→ **Work instructions**: Reproduce every record below word for word and include no pictures.

Content starts

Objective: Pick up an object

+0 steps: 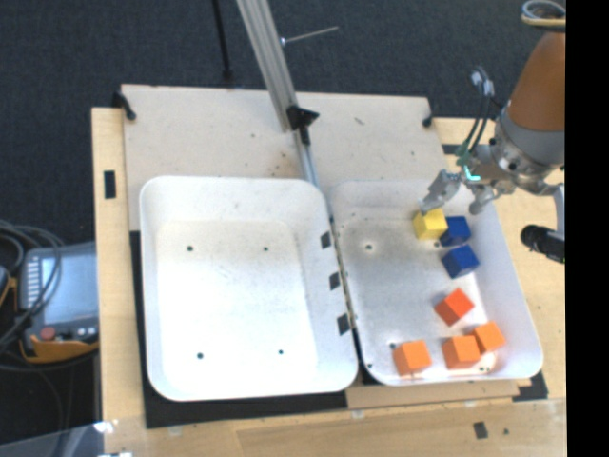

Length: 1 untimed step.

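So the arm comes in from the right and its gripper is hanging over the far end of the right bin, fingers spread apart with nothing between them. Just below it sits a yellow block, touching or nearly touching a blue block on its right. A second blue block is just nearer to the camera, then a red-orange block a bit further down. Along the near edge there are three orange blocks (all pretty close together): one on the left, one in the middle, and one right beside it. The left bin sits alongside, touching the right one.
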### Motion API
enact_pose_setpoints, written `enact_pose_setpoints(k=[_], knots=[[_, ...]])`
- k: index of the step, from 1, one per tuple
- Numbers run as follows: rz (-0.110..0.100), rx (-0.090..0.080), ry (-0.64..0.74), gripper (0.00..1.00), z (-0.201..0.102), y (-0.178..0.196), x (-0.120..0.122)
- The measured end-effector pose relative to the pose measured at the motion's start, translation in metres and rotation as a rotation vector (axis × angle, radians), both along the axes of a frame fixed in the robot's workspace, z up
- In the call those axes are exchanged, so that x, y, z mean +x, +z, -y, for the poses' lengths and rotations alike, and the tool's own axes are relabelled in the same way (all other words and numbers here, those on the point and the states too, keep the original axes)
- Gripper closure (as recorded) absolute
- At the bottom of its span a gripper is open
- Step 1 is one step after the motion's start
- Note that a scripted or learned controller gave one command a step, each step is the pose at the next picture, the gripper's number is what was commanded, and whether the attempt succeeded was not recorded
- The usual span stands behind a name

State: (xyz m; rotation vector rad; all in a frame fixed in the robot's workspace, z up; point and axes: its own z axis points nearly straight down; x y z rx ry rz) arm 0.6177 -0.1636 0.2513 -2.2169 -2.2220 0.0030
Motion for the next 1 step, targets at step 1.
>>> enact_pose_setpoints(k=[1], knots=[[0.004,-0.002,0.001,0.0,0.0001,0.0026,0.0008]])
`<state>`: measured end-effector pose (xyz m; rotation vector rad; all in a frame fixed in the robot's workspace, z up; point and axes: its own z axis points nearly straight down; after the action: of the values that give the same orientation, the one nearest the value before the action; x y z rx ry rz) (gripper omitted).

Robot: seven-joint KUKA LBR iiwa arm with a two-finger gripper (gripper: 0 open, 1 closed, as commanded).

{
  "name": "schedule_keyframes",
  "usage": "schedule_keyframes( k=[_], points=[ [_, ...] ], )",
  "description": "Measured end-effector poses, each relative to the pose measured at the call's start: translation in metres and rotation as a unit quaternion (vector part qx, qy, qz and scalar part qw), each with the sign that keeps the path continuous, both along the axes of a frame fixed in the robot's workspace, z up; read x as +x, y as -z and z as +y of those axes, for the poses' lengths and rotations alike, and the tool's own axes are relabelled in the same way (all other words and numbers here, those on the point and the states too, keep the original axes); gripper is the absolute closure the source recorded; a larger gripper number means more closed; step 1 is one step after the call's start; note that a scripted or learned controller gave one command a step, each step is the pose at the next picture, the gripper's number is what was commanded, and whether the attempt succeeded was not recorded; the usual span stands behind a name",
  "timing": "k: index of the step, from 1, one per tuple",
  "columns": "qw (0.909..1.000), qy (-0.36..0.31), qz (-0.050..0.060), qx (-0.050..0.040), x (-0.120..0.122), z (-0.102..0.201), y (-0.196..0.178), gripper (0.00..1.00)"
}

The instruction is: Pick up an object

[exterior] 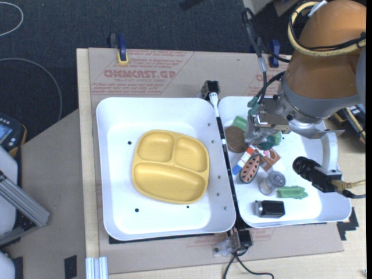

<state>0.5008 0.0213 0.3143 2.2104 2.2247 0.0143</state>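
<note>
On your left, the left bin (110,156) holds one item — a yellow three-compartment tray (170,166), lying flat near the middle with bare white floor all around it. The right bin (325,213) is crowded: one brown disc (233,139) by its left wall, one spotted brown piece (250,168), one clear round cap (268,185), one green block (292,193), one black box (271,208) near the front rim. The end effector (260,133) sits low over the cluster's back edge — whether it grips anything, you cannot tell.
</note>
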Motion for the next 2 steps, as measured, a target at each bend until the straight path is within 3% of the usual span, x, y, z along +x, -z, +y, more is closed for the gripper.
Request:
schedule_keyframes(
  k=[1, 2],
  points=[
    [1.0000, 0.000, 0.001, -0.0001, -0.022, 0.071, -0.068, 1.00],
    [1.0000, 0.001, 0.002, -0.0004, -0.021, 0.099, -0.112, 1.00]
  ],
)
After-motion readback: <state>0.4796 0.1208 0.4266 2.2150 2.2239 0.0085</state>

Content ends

→ **Exercise solution**:
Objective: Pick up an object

+0 steps: 

Length: 1 untimed step.

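So the arm comes in from the right and its gripper is hanging over the far end of the right bin, fingers spread apart with nothing between them. Just below it sits a yellow block, touching or nearly touching a blue block on its right. A second blue block is just nearer to the camera, then a red-orange block a bit further down. Along the near edge there are three orange blocks (all pretty close together): one on the left, one in the middle, and one right beside it. The left bin sits alongside, touching the right one.
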### Motion API
enact_pose_setpoints, written `enact_pose_setpoints(k=[_], knots=[[_, ...]])`
- k: index of the step, from 1, one per tuple
- Numbers run as follows: rz (-0.110..0.100), rx (-0.090..0.080), ry (-0.64..0.74), gripper (0.00..1.00), z (-0.201..0.102), y (-0.178..0.196), x (-0.120..0.122)
- The measured end-effector pose relative to the pose measured at the motion's start, translation in metres and rotation as a rotation vector (axis × angle, radians), both along the axes of a frame fixed in the robot's workspace, z up
- In the call those axes are exchanged, so that x, y, z mean +x, +z, -y, for the poses' lengths and rotations alike, and the tool's own axes are relabelled in the same way (all other words and numbers here, those on the point and the states too, keep the original axes)
- Gripper closure (as recorded) absolute
- At the bottom of its span a gripper is open
- Step 1 is one step after the motion's start
- Note that a scripted or learned controller gave one command a step, each step is the pose at the next picture, the gripper's number is what was commanded, and whether the attempt succeeded was not recorded
- The usual span stands behind a name

State: (xyz m; rotation vector rad; all in a frame fixed in the robot's workspace, z up; point and axes: its own z axis points nearly straight down; x y z rx ry rz) arm 0.6177 -0.1636 0.2513 -2.2169 -2.2220 0.0030
Motion for the next 1 step, targets at step 1.
>>> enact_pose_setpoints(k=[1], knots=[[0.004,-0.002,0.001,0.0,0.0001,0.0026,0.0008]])
`<state>`: measured end-effector pose (xyz m; rotation vector rad; all in a frame fixed in the robot's workspace, z up; point and axes: its own z axis points nearly straight down; after the action: of the values that give the same orientation, the one nearest the value before the action; x y z rx ry rz) (gripper omitted).

Robot: seven-joint KUKA LBR iiwa arm with a two-finger gripper (gripper: 0 open, 1 closed, as commanded).

{
  "name": "schedule_keyframes",
  "usage": "schedule_keyframes( k=[_], points=[ [_, ...] ], )",
  "description": "Measured end-effector poses, each relative to the pose measured at the call's start: translation in metres and rotation as a unit quaternion (vector part qx, qy, qz and scalar part qw), each with the sign that keeps the path continuous, both along the axes of a frame fixed in the robot's workspace, z up; read x as +x, y as -z and z as +y of those axes, for the poses' lengths and rotations alike, and the tool's own axes are relabelled in the same way (all other words and numbers here, those on the point and the states too, keep the original axes); gripper is the absolute closure the source recorded; a larger gripper number means more closed; step 1 is one step after the call's start; note that a scripted or learned controller gave one command a step, each step is the pose at the next picture, the gripper's number is what was commanded, and whether the attempt succeeded was not recorded; the usual span stands behind a name",
  "timing": "k: index of the step, from 1, one per tuple",
  "columns": "qw (0.909..1.000), qy (-0.36..0.31), qz (-0.050..0.060), qx (-0.050..0.040), x (-0.120..0.122), z (-0.102..0.201), y (-0.196..0.178), gripper (0.00..1.00)"
}

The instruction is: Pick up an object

[exterior] 

<state>0.5008 0.0213 0.3143 2.2104 2.2247 0.0143</state>
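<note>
On your left, the left bin (110,156) holds one item — a yellow three-compartment tray (170,166), lying flat near the middle with bare white floor all around it. The right bin (325,213) is crowded: one brown disc (233,139) by its left wall, one spotted brown piece (250,168), one clear round cap (268,185), one green block (292,193), one black box (271,208) near the front rim. The end effector (260,133) sits low over the cluster's back edge — whether it grips anything, you cannot tell.
</note>
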Motion for the next 2 steps, as measured, a target at each bend until the straight path is within 3% of the usual span, x, y, z along +x, -z, +y, more is closed for the gripper.
Request:
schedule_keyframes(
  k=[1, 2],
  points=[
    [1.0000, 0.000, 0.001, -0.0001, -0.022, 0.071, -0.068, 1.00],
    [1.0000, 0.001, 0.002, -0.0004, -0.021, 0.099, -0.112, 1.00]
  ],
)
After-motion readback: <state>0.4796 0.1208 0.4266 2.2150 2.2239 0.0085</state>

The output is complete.